**Directions:**
Beginning with the line that contains "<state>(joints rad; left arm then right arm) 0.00" in the material below, print each line exactly until the line that contains "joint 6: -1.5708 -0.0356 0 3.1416" has been printed, then stop.

**Input data:**
.....

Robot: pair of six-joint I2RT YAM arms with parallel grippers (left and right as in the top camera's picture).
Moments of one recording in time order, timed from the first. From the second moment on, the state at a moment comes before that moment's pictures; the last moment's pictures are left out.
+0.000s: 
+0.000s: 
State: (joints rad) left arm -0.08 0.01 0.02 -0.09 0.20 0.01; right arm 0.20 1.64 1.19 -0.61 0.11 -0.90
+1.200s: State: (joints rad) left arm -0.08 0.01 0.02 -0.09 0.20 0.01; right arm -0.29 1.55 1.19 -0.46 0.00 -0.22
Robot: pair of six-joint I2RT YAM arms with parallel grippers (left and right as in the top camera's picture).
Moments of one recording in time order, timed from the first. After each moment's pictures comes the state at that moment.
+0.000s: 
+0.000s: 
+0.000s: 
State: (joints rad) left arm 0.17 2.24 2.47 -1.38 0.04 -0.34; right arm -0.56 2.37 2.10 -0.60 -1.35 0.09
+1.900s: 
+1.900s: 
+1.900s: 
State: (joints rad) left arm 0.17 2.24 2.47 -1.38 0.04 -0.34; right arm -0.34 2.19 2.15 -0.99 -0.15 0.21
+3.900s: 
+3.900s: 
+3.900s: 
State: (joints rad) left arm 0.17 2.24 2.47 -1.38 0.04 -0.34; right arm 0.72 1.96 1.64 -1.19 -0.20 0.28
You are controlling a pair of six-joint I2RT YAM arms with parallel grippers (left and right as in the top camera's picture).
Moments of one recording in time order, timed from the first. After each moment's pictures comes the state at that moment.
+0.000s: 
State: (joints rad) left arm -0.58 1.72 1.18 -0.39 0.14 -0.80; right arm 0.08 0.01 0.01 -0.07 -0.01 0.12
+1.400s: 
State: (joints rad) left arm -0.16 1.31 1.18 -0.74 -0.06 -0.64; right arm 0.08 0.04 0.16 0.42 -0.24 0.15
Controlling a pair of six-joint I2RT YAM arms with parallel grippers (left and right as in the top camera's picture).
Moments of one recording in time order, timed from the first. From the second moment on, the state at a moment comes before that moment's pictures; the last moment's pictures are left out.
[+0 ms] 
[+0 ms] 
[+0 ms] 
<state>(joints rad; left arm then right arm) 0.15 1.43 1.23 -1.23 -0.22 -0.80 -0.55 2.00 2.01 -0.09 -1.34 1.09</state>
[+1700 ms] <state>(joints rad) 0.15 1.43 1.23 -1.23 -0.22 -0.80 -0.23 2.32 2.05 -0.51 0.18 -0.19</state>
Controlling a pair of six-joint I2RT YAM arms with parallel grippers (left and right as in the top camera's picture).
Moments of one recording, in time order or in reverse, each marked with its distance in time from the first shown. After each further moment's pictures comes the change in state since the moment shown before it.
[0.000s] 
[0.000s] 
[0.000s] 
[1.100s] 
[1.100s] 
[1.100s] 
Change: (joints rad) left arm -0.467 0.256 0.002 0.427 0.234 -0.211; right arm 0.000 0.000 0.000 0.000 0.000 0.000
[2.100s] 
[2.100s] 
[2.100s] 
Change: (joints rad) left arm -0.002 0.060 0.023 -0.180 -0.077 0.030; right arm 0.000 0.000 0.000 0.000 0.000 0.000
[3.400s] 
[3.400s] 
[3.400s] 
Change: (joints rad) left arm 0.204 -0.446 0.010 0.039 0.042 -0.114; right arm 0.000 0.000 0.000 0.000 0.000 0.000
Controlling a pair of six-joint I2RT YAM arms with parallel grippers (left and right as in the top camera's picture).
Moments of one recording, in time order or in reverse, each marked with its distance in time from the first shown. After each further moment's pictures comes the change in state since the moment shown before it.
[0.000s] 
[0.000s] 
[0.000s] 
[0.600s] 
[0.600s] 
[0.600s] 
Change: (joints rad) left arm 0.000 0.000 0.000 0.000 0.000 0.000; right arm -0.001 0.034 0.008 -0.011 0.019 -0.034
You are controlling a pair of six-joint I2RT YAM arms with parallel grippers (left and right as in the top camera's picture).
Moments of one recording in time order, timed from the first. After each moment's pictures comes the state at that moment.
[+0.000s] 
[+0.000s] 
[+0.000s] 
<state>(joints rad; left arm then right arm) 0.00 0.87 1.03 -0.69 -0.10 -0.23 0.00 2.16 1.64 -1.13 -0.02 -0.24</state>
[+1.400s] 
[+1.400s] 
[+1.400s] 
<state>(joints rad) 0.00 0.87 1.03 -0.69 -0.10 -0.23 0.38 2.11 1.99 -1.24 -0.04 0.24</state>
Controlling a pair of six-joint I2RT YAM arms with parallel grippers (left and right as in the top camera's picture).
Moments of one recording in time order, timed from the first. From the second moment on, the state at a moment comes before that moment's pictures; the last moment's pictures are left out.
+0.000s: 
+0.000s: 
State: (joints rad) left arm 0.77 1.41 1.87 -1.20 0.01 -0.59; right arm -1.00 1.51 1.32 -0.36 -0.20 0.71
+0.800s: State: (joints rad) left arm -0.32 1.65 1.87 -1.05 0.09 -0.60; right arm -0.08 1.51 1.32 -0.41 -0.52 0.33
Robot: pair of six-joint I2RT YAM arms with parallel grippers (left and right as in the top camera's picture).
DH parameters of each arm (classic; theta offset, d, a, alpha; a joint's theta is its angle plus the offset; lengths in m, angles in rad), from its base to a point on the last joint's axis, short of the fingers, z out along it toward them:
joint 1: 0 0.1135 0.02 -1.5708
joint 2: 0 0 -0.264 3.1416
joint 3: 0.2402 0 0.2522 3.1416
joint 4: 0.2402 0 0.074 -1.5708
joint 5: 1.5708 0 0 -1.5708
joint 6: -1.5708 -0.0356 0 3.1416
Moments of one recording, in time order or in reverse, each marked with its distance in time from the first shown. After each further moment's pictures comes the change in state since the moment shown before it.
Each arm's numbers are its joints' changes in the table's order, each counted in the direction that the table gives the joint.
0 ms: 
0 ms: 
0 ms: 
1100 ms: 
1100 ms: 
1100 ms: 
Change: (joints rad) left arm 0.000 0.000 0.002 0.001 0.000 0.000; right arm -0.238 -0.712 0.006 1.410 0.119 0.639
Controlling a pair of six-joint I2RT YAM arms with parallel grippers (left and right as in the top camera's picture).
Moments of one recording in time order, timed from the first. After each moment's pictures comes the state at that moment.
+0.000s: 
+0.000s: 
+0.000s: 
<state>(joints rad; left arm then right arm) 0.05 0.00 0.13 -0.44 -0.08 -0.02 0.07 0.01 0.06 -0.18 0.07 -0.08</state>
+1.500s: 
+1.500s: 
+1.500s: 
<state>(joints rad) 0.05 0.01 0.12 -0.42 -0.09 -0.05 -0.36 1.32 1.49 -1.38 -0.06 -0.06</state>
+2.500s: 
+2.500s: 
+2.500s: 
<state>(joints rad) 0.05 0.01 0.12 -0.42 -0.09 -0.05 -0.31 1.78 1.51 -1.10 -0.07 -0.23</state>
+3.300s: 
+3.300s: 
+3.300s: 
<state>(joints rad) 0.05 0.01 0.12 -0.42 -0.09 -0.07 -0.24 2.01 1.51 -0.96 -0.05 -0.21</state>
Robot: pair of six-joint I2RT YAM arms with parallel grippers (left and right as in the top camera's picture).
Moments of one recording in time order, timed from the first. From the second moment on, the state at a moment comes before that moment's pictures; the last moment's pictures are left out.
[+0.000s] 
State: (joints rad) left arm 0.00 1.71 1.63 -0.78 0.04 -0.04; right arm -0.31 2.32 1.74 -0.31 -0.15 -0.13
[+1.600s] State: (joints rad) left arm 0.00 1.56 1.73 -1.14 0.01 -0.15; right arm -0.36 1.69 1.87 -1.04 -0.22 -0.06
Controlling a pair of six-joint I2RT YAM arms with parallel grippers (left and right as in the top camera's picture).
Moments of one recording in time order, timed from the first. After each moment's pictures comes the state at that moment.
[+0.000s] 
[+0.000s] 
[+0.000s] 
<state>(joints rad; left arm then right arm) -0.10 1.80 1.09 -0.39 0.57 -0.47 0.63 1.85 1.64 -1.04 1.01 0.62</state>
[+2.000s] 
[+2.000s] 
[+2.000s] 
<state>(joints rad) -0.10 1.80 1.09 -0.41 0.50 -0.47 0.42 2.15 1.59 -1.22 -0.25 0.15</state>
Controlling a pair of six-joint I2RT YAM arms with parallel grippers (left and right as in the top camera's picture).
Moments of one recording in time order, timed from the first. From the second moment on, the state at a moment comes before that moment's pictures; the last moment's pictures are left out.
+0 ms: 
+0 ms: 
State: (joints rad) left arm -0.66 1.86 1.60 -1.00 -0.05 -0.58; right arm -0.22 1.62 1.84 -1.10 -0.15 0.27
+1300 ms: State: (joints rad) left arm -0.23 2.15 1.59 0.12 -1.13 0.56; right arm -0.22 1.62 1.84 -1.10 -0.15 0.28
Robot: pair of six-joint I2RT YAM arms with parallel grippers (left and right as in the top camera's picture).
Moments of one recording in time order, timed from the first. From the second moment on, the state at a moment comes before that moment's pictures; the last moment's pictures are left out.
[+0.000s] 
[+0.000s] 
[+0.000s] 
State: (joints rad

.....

**Written reply:**
<state>(joints rad; left arm then right arm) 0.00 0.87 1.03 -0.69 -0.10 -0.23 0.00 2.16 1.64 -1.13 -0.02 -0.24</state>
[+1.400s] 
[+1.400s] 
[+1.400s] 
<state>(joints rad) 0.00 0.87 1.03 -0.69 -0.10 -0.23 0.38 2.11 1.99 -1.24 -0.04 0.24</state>
Controlling a pair of six-joint I2RT YAM arms with parallel grippers (left and right as in the top camera's picture).
Moments of one recording in time order, timed from the first. From the second moment on, the state at a moment comes before that moment's pictures; the last moment's pictures are left out.
+0.000s: 
+0.000s: 
State: (joints rad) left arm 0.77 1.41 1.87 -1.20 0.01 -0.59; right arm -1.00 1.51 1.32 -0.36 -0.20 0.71
+0.800s: State: (joints rad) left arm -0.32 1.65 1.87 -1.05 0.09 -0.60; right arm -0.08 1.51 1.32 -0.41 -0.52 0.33
Robot: pair of six-joint I2RT YAM arms with parallel grippers (left and right as in the top camera's picture).
DH parameters of each arm (classic; theta offset, d, a, alpha; a joint's theta is its angle plus the offset; lengths in m, angles in rad), from its base to a point on the last joint's axis, short of the fingers, z out along it toward them:
joint 1: 0 0.1135 0.02 -1.5708
joint 2: 0 0 -0.264 3.1416
joint 3: 0.2402 0 0.2522 3.1416
joint 4: 0.2402 0 0.074 -1.5708
joint 5: 1.5708 0 0 -1.5708
joint 6: -1.5708 -0.0356 0 3.1416

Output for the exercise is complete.